With the pictures excluded, reproduce all of the data exactly.

──────── RECORD EXCERPTS ────────

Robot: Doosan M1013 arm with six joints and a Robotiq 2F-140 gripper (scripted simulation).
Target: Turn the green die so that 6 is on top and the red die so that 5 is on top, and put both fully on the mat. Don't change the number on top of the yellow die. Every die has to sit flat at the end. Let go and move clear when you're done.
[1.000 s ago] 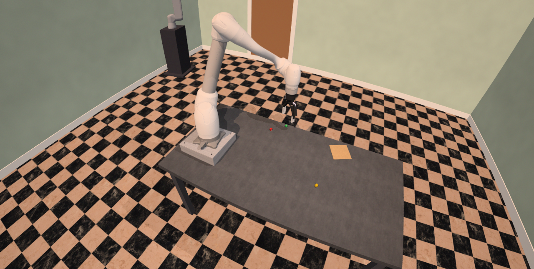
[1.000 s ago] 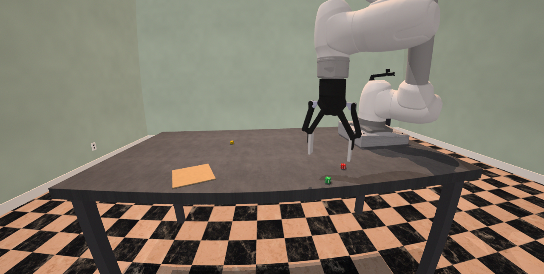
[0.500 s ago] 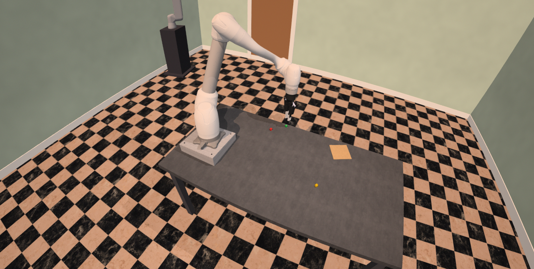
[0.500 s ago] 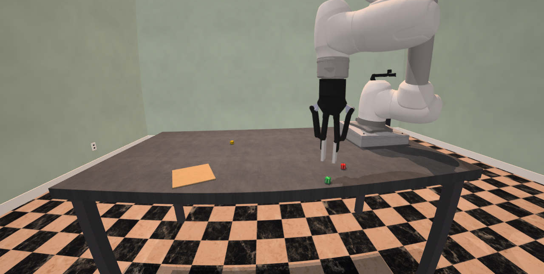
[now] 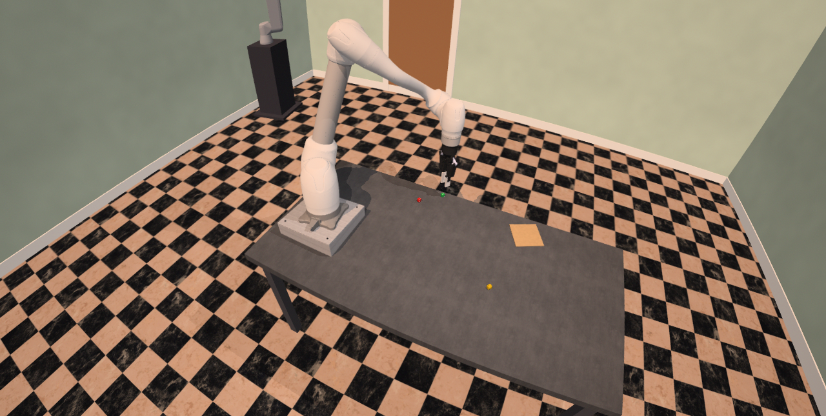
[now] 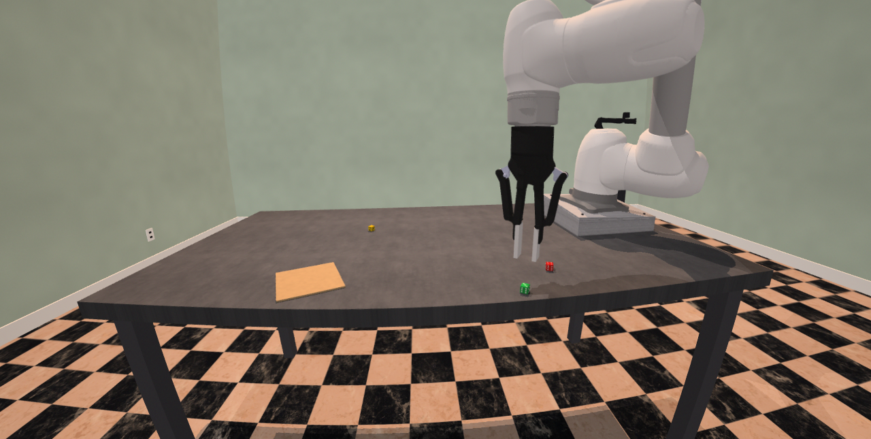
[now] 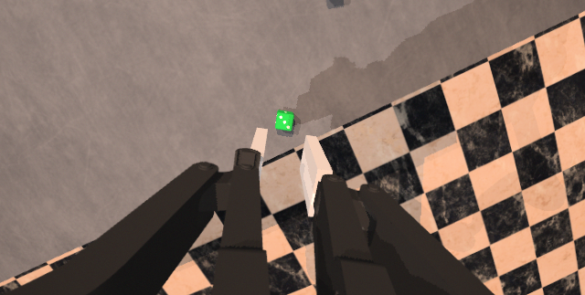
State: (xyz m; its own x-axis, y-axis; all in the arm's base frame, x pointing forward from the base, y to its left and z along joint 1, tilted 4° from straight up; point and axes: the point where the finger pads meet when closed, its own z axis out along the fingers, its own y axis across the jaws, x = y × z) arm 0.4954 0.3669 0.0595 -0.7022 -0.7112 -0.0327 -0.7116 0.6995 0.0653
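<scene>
Right now the green die is 10 cm below my hand. From my hand the other things lie so: yellow die: 29 cm ahead, 51 cm to the right, 10 cm below; red die: 11 cm behind, 8 cm to the right, 10 cm below; orange mat: 44 cm ahead, 17 cm to the right, 11 cm below.
</scene>
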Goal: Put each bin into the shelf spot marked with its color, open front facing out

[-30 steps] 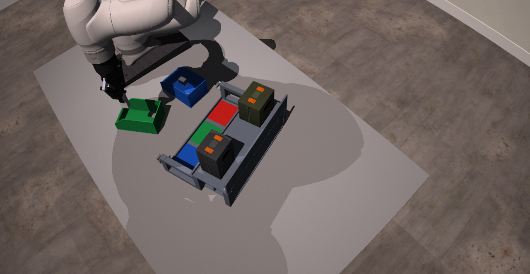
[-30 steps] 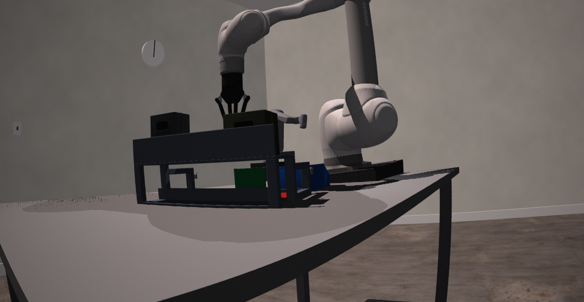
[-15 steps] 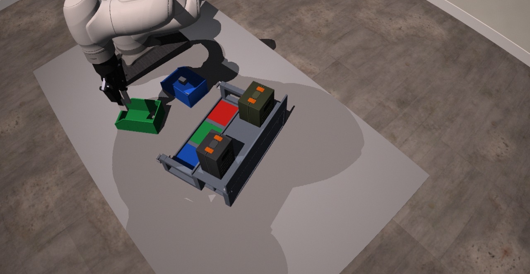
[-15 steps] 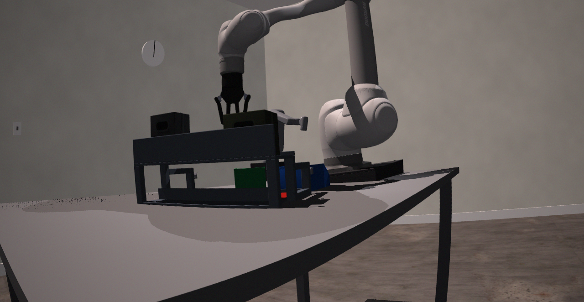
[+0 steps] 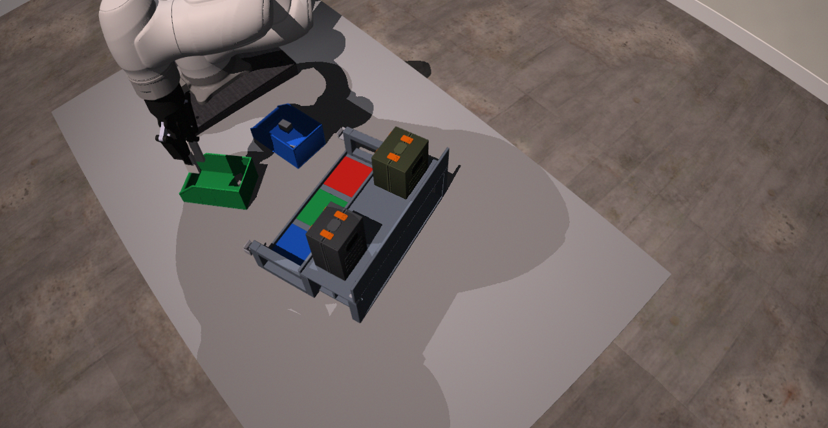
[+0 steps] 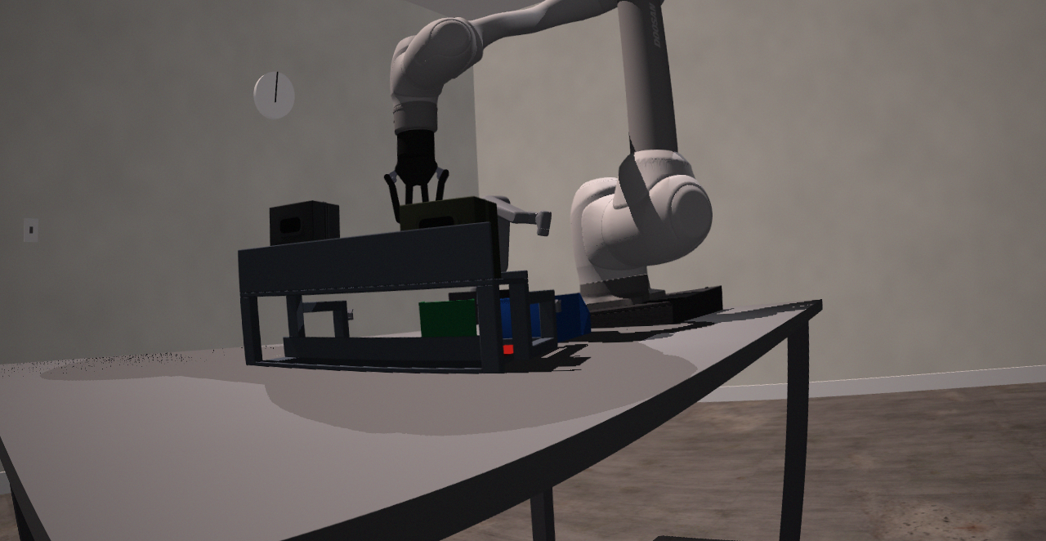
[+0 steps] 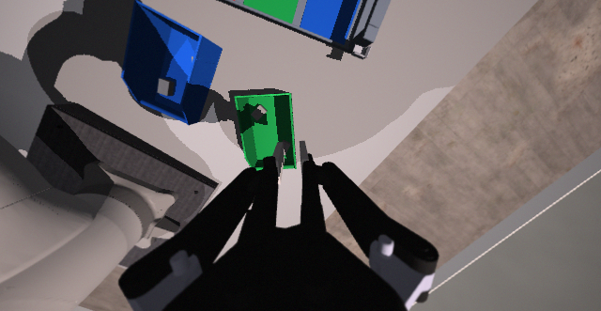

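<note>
Now: the green bin 15 cm below my hand, 4 cm to the left of it and 3 cm behind it. The rest, counted from my hand: olive case 32 cm to the left, 31 cm ahead, 4 cm below; then black case 37 cm ahead, 10 cm to the left, 3 cm below; then blue bin 25 cm to the left, 15 cm below, 3 cm behind.
</note>
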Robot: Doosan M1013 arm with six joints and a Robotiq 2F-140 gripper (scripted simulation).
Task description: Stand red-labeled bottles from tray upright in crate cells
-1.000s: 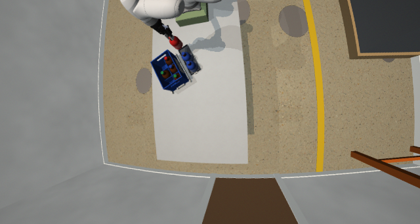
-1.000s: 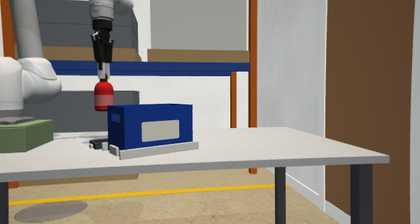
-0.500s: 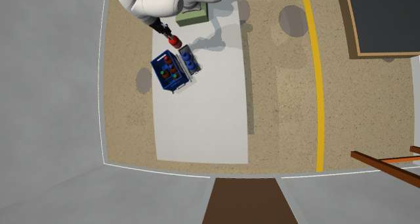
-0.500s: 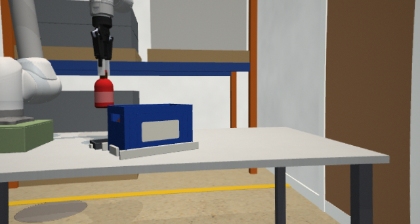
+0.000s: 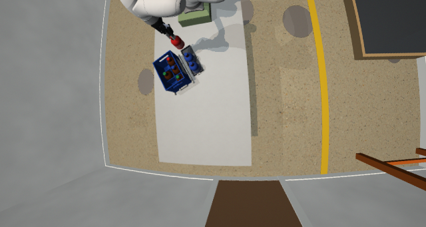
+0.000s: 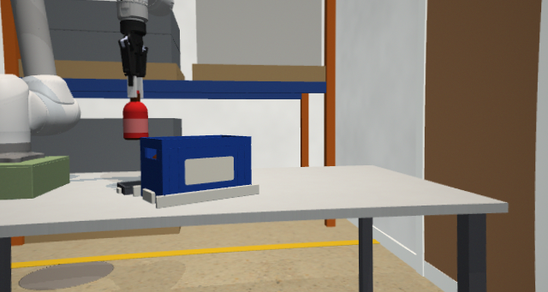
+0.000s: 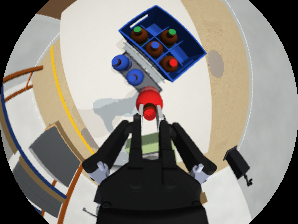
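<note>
Now: the red-labeled bottle 90 mm below my hand. From my hand the other things lie so: blue crate 250 mm below, 190 mm ahead, 100 mm to the right.
</note>
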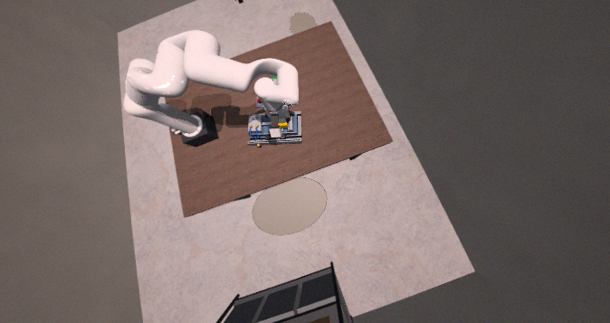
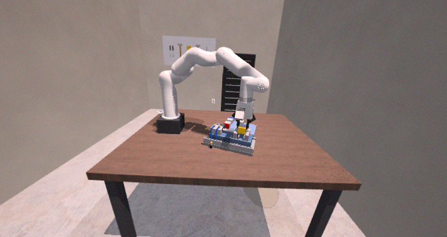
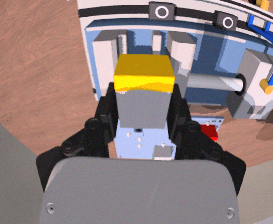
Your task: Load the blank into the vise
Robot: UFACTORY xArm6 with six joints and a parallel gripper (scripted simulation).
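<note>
Now: the yellow-ended blank 2 cm below my hand. Also, from my hand: dark rod 3 cm ahead, 5 cm to the left, 4 cm below; vise 6 cm behind, 3 cm to the left, 9 cm below; red-ended blank 5 cm behind, 24 cm to the left, 11 cm below.
</note>
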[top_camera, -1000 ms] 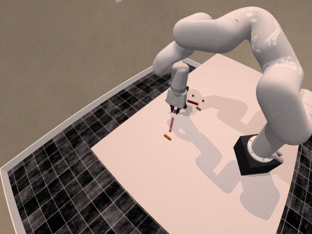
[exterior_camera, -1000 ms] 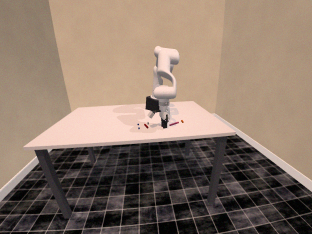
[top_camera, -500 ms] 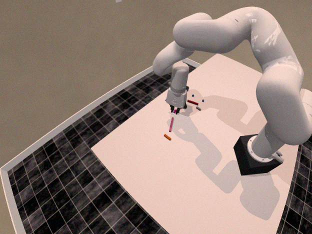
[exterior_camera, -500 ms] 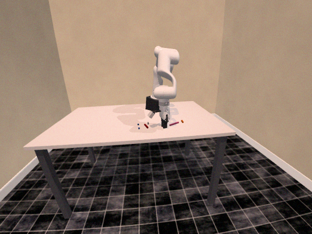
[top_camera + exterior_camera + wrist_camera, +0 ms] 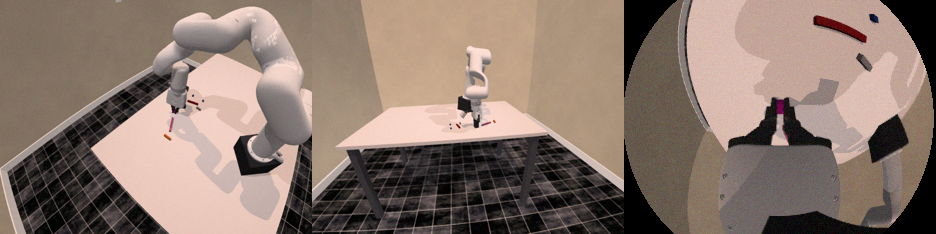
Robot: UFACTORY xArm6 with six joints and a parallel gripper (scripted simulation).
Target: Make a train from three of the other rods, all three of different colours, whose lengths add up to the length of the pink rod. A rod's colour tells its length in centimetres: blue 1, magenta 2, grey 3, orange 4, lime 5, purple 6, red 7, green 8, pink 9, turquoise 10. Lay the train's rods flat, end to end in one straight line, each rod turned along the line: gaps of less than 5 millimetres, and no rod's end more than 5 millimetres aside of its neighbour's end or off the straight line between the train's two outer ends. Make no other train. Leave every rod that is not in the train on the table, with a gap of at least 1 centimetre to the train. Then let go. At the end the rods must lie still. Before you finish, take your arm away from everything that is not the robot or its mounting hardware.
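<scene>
My gripper is now 2 cm above the magenta rod. From my hand the other things lie so: red rod: 3 cm behind, 14 cm to the right, 2 cm below; then grey rod: 8 cm behind, 12 cm to the right, 2 cm below; then pink rod: 5 cm behind, 8 cm to the left, 2 cm below.
</scene>
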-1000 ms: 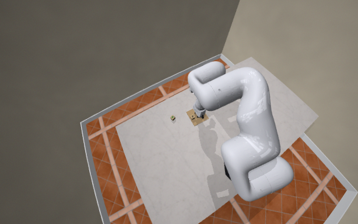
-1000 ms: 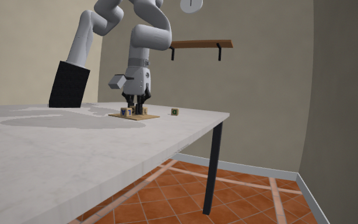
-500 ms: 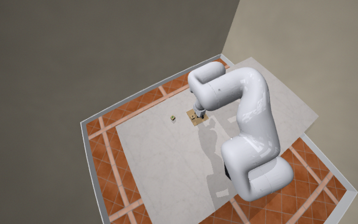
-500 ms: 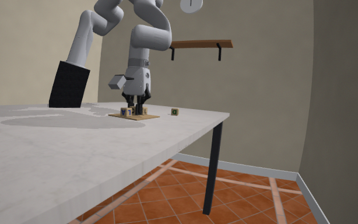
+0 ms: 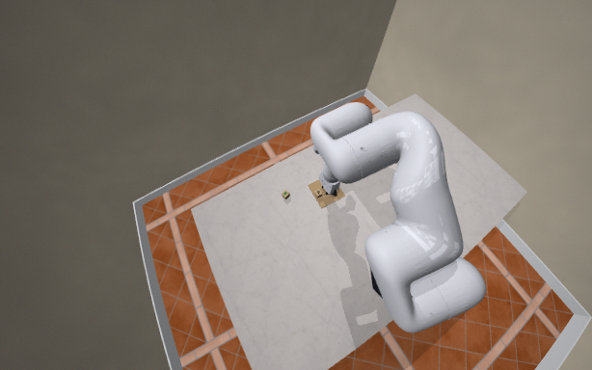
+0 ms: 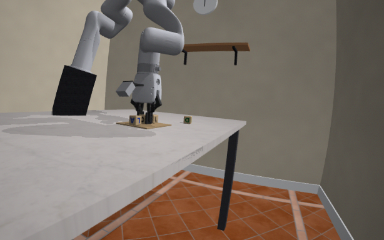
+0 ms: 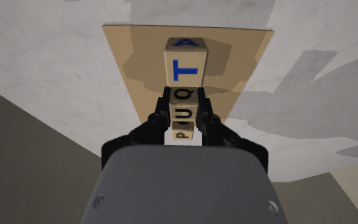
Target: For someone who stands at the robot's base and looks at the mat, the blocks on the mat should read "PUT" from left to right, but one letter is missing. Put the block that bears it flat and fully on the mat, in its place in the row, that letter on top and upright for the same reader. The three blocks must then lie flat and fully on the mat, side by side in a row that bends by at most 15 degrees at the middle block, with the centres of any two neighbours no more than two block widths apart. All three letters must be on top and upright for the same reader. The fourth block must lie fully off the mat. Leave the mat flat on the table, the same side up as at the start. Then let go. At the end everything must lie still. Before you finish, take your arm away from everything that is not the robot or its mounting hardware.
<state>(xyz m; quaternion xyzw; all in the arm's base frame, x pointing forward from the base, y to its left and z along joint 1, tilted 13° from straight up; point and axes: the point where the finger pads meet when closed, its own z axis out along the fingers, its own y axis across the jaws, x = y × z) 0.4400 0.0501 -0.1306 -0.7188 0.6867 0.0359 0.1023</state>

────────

> RESULT OF THIS TASK
Robot: Doosan M1013 arm with six joints and a Robotiq 2F-140 gripper (scripted simulation).
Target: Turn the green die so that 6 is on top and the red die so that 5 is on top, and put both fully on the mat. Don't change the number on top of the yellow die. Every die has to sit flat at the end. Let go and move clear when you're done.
[1.000 s ago] 
[1.000 s ago] 
[0.500 s ago] 
[0.500 s ago] 
[now] 
[now] 
[now] 
State: (xyz m; its own x-axis, y-axis; all in the arm's base frame, x pointing forward from the base, y to its left and z along joint 1, tilted 4° from straight up; point and axes: the point where the finger pads meet when closed, its own z axis out along the fingers, its own y axis across the jaws, x = y × z) arm 0.4954 0.3669 0.0595 -0.7022 -0.7112 -0.0327 -0.7116 0.6995 0.0653
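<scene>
Right now the green die is 10 cm below my hand. From my hand the other things lie so: yellow die: 29 cm ahead, 51 cm to the right, 10 cm below; red die: 11 cm behind, 8 cm to the right, 10 cm below; orange mat: 44 cm ahead, 17 cm to the right, 11 cm below.
</scene>
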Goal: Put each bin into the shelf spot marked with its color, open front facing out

[-30 steps] 
[-30 steps] 
[-15 steps] 
[-15 steps] 
[+0 steps] 
[+0 steps] 
[+0 steps] 

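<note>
Now: the green bin 15 cm below my hand, 4 cm to the left of it and 3 cm behind it. The rest, counted from my hand: olive case 32 cm to the left, 31 cm ahead, 4 cm below; then black case 37 cm ahead, 10 cm to the left, 3 cm below; then blue bin 25 cm to the left, 15 cm below, 3 cm behind.
</note>
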Robot: Doosan M1013 arm with six joints and a Robotiq 2F-140 gripper (scripted simulation).
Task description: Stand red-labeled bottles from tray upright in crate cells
-1.000s: 
-1.000s: 
-0.500s: 
-0.500s: 
+0.000s: 
+0.000s: 
+0.000s: 
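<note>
Now: the red-labeled bottle 90 mm below my hand. From my hand the other things lie so: blue crate 250 mm below, 190 mm ahead, 100 mm to the right.
</note>
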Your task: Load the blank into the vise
Robot: UFACTORY xArm6 with six joints and a parallel gripper (scripted simulation).
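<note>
Now: the yellow-ended blank 2 cm below my hand. Also, from my hand: dark rod 3 cm ahead, 5 cm to the left, 4 cm below; vise 6 cm behind, 3 cm to the left, 9 cm below; red-ended blank 5 cm behind, 24 cm to the left, 11 cm below.
</note>
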[top_camera, -1000 ms] 
[exterior_camera, -1000 ms] 
[top_camera, -500 ms] 
[exterior_camera, -500 ms] 
[top_camera + exterior_camera + wrist_camera, +0 ms] 
Robot: UFACTORY xArm6 with six joints and a parallel gripper (scripted simulation).
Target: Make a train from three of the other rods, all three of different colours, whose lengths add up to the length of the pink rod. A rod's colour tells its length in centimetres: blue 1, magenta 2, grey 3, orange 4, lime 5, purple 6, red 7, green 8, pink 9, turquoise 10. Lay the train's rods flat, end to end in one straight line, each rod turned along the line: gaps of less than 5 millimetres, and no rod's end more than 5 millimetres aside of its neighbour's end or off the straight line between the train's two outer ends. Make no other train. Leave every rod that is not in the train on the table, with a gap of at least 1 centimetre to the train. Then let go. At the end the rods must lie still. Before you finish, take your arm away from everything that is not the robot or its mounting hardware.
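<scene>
My gripper is now 2 cm above the magenta rod. From my hand the other things lie so: red rod: 3 cm behind, 14 cm to the right, 2 cm below; then grey rod: 8 cm behind, 12 cm to the right, 2 cm below; then pink rod: 5 cm behind, 8 cm to the left, 2 cm below.
</scene>
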-1000 ms: 
-1000 ms: 
-500 ms: 
-500 ms: 
+0 ms: 
+0 ms: 
+0 ms: 
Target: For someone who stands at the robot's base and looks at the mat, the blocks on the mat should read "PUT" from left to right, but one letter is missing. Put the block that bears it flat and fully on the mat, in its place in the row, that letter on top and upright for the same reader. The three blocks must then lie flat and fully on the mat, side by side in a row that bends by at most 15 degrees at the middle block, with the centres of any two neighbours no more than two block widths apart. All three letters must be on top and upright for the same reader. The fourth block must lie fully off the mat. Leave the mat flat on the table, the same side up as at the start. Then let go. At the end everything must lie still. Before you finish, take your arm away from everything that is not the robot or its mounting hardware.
<state>(xyz m; quaternion xyzw; all in the arm's base frame, x pointing forward from the base, y to its left and z along joint 1, tilted 13° from straight up; point and axes: the point where the finger pads meet when closed, its own z axis out along the fingers, its own y axis across the jaws, x = y × z) 0.4400 0.0501 -0.1306 -0.7188 0.6867 0.0359 0.1023</state>

The work on this exercise is now complete.